§ Action item
Please copy out the records that follow, word for word.

§ Exercise data
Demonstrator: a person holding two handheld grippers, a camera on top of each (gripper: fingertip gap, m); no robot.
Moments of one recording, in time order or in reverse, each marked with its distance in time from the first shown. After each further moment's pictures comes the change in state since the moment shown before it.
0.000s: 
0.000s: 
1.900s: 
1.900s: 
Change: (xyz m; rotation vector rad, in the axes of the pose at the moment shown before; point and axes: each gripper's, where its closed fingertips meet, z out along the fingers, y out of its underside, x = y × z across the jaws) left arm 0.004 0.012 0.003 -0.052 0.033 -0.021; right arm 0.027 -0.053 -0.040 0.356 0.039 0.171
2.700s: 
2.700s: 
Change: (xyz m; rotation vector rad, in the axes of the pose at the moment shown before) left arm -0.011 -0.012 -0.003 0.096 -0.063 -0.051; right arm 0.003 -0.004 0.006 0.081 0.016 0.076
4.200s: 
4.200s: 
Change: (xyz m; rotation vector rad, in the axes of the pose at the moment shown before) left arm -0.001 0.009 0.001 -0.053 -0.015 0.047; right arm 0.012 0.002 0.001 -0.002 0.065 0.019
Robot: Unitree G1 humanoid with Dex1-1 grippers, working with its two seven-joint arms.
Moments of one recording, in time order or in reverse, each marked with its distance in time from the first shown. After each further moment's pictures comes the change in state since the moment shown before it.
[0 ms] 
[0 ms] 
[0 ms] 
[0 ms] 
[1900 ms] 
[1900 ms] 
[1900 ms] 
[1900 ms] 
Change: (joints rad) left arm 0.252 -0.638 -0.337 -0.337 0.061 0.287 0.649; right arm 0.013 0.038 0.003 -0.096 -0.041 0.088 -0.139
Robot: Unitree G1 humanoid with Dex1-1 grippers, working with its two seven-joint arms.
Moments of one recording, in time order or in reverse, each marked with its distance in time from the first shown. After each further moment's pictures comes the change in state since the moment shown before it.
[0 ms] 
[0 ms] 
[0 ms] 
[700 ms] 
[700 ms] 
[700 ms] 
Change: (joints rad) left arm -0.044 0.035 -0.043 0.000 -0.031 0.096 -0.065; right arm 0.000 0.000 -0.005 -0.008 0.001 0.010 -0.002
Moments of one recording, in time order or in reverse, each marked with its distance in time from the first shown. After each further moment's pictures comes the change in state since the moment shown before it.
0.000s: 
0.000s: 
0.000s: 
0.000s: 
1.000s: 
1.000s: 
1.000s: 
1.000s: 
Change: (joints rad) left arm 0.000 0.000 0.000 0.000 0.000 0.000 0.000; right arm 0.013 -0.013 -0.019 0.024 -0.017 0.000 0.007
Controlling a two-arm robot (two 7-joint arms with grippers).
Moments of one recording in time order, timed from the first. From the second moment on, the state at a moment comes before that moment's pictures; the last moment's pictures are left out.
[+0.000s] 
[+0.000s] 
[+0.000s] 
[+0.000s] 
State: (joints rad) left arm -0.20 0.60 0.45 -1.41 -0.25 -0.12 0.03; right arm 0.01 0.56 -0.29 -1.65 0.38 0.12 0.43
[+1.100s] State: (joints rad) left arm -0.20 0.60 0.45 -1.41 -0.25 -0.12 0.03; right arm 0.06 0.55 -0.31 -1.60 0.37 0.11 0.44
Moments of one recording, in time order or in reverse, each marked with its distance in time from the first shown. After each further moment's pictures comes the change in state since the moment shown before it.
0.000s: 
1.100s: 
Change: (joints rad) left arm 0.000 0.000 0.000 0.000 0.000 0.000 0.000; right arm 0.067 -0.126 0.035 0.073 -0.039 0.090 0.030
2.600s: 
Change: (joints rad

§ Your response
Demonstrator: a person holding two handheld grippers, a camera on top of each (gripper: fingertip gap, m); no robot.
Moments of one recording, in time order or in reverse, each marked with its distance in time from the first shown. After each further moment's pictures comes the change in state since the moment shown before it.
0.000s: 
0.000s: 
1.900s: 
1.900s: 
Change: (xyz m; rotation vector rad, in the axes of the pose at the moment shown before; point and axes: each gripper's, where its closed fingertips meet, z out along the fingers, y out of its underside, x = y × z across the jaws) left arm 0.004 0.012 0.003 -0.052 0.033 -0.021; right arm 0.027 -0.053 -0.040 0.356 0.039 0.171
2.700s: 
2.700s: 
Change: (xyz m; rotation vector rad, in the axes of the pose at the moment shown before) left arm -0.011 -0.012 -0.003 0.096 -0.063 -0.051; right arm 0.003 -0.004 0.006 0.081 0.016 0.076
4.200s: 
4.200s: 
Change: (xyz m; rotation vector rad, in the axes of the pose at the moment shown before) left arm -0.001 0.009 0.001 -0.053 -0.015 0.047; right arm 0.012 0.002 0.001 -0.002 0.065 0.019
Robot: Unitree G1 humanoid with Dex1-1 grippers, working with its two seven-joint arms.
Moments of one recording, in time order or in reverse, each marked with its distance in time from the first shown. After each further moment's pictures comes the change in state since the moment shown before it.
[0 ms] 
[0 ms] 
[0 ms] 
[0 ms] 
[1900 ms] 
[1900 ms] 
[1900 ms] 
[1900 ms] 
Change: (joints rad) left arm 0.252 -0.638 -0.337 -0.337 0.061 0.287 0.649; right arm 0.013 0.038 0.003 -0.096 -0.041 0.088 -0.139
Robot: Unitree G1 humanoid with Dex1-1 grippers, working with its two seven-joint arms.
Moments of one recording, in time order or in reverse, each marked with its distance in time from the first shown. After each further moment's pictures comes the change in state since the moment shown before it.
[0 ms] 
[0 ms] 
[0 ms] 
[700 ms] 
[700 ms] 
[700 ms] 
Change: (joints rad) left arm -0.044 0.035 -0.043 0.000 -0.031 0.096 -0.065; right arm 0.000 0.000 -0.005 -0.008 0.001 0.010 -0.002
Moments of one recording, in time order or in reverse, each marked with its distance in time from the first shown. After each further moment's pictures comes the change in state since the moment shown before it.
0.000s: 
0.000s: 
0.000s: 
0.000s: 
1.000s: 
1.000s: 
1.000s: 
1.000s: 
Change: (joints rad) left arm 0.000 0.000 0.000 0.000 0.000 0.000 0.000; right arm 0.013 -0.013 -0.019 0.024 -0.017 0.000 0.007
Controlling a two-arm robot (two 7-joint arms with grippers).
Moments of one recording in time order, timed from the first. From the second moment on, the state at a moment comes before that moment's pictures; the last moment's pictures are left out.
[+0.000s] 
[+0.000s] 
[+0.000s] 
[+0.000s] 
State: (joints rad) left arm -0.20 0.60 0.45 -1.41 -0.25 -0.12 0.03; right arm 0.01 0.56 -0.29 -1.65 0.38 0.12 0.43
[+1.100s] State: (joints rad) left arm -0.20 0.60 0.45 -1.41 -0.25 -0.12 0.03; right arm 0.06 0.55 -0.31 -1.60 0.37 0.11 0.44
Moments of one recording, in time order or in reverse, each marked with its distance in time from the first shown. After each further moment's pictures comes the change in state since the moment shown before it.
0.000s: 
1.100s: 
Change: (joints rad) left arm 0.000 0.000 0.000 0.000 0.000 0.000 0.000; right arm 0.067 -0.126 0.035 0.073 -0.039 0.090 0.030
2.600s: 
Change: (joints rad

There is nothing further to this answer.